When pus spreads into the deep fascial space of the tibia (in the course of the tendons of the flexors and the posterior bulbous fibrocarhicular bundle through the ankle canal) it is necessary to open it. An obvious and frequent sign of proximal infection is the appearance of pus in the subponeurotic space of the sole with pressure on the lower third of the shin and the internal (medial) anterior region. In this case, it is necessary to open the deep fascial space of the shank with a cut along the inner surface in its lower third, retreating 1 cm from the inner edge of the tibia. After opening the superficial fascia, the soleus tendon is moved backwards and to the side, exposing and dissecting the inner fascia, and then dissecting the deep phlegmon. Unfortunately, such a separate opening of the deep fascial space of the shank and subaponeurotic space can lead to necrosis of tendons of the flexor muscles of the ankle canal area. In these cases, a single incision is preferred, which opens access to the submaxoneurotic space, the inner ankle canal and the deep fascial space of the shin. The above sections are combined by dissection of the anterior wall of the ankle canal.
Surgical treatment of a combined phlegmon includes elements and peculiarities of the technique of interventions on each of its components.
In acute purulent tendovaginitis of extensor, surgical treatment, if necessary, consists in opening the fascial space of the rear. When the tendons of the flexors are damaged, the affected tendon sheath is immediately opened, as in these cases the necrosis of the tendons develops quickly and the purulent process spreads to the neighboring anatomical areas.
Surgical treatment of purulent arthritis depends on the localization and extent of involvement in the soft tissue process. More often, the phlegmon of the foot of the back is opened. Having opened a deep fascia of the rear of the foot and providing good access to the joints, the affected bone structures are treated with a Folkman spoon and a flow drainage-washing system is installed with the application of primary seams to the skin. After 8-12 days drainage is removed, and the immobilization of the foot is saved for another 10-12 weeks.
In the treatment of acute hematogenous bone osteomyelitis, antibiotic therapy is now given priority. If the de-escalation principle of antibiotic therapy is observed, by the 2nd-3rd day the body temperature will be normalized, the pain will cease and the sequestration process will stop. The presence of sequesters and fistulas is an indication for surgical treatment (radical sequestrectomy) in accordance with the general principles of osteomyelitis treatment. In the osteomyelitis of the calcaneus, an incision is made from the Achilles tendon to the anterior margin of the bone through the entire thickness of the soft tissues. The bone is scraped and cleaned from the inside, trying not to damage the cortical layer. Free-lying cortical sequesters are removed by scraping the residual cavity with a sharp spoon and sewing the soft tissues over the drainage laid in the formed bone defect. When osteomyelitis of the talus bone, anterior or posterior arthrotomy is performed with the sanation of the pathologically altered bone structure. With total defeat of the talus bone, astragalectomy is performed.

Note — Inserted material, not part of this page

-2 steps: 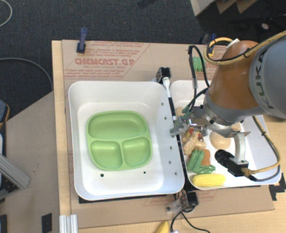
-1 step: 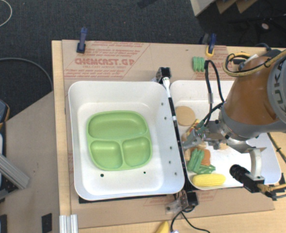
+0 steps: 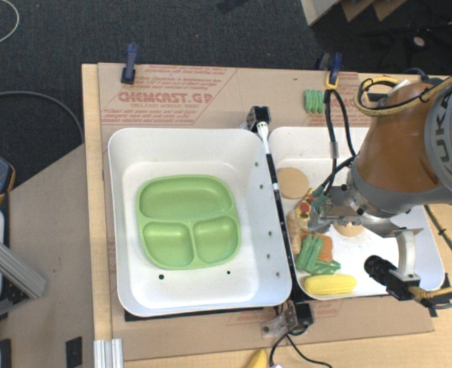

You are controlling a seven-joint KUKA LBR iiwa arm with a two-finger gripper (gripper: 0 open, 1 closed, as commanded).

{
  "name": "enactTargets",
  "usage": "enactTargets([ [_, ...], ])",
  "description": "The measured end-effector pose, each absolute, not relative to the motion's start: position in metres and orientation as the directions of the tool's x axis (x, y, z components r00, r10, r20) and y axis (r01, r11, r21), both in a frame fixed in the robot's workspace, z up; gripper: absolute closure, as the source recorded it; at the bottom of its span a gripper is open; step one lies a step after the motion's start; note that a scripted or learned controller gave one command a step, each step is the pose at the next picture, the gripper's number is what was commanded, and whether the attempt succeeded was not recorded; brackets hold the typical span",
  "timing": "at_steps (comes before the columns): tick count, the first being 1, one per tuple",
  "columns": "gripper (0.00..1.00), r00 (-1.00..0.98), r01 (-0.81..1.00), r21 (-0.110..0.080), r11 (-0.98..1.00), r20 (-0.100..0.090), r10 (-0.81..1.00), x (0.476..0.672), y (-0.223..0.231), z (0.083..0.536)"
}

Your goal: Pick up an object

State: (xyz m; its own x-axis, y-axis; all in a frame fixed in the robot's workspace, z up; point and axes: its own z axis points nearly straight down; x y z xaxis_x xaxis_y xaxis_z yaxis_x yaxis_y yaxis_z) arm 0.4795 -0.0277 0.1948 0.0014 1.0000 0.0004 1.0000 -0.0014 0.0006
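Start at the left: the board [image 3: 165, 90] under the bins carries red print that reads "CHEMCAST GP", with smaller lines around it too fine to read, and a blue clamp [image 3: 129, 63] grips its upper edge. Below that print you have the left bin [image 3: 126, 205], holding a green divided plate [image 3: 188, 221] with three compartments. Moving right past the black strip between the bins, you reach the right bin [image 3: 433, 259], where the toy foods cluster near its left wall: a round tan piece [image 3: 292, 181] at the top, a green vegetable [image 3: 312, 253] lower down, and a yellow corn cob [image 3: 330, 284] near the front edge. The gripper [image 3: 322, 215] sits low over this cluster, just above the green vegetable and below the tan piece, with small red and orange bits right beside it. You cannot tell how its jaws stand, nor whether anything lies between them. On the arm [image 3: 410, 152] you can read part of "KUKA" at the far right.
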Motion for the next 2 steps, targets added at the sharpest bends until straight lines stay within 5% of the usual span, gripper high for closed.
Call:
enactTargets([
  [1,1.0,-0.006,1.0,0.001,0.006,0.002,1.0,0.479,0.032,0.193],
  [2,1.0,-0.01,1.0,0.007,0.01,0.006,1.0,0.48,0.118,0.274],
])
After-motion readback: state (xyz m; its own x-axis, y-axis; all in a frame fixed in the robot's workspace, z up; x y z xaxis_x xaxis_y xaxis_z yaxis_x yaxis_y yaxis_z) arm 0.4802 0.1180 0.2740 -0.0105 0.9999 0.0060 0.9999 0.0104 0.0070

Secondary forms of osteomyelitis, in contrast to hematogenous, are less acute, develop slowly and are not accompanied by large destruction of bone structures.

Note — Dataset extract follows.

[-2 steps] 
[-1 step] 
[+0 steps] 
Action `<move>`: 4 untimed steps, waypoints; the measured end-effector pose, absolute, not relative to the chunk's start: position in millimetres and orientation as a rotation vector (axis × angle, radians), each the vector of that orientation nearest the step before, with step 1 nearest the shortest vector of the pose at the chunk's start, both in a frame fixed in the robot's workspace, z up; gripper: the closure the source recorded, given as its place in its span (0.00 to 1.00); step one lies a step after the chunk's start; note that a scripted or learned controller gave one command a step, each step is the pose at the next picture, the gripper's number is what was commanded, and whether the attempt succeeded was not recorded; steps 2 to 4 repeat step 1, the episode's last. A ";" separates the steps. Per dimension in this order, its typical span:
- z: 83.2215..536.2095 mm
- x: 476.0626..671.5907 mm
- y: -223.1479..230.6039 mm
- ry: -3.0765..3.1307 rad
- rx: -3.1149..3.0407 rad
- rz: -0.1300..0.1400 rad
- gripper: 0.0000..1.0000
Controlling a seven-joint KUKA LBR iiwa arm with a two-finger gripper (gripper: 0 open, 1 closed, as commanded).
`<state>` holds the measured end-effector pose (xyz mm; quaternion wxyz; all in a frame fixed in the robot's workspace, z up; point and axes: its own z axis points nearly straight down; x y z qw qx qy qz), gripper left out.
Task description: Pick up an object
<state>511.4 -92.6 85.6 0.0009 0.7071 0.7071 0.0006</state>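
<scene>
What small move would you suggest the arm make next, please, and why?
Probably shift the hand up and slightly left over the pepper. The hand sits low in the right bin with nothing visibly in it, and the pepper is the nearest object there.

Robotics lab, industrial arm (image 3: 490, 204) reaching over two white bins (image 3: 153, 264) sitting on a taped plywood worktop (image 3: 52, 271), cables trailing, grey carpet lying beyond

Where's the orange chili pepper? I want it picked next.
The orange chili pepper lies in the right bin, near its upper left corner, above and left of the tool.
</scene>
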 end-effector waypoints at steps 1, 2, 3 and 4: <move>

In the postoperative period, antibiotic therapy in combination with anesthetics is indicated. Mandatory immobilization of the plantar gypsum langete for 4-5 days before the removal of acute inflammation in soft tissues.
What prognosis does the phlegmon have?
After the opening of purulent foci on the fingers, the phlegmon of the foot has a favorable prognosis. After operations on the bones for osteomyelitis, an orthopedic consultation is shown to decide whether to wear special shoes.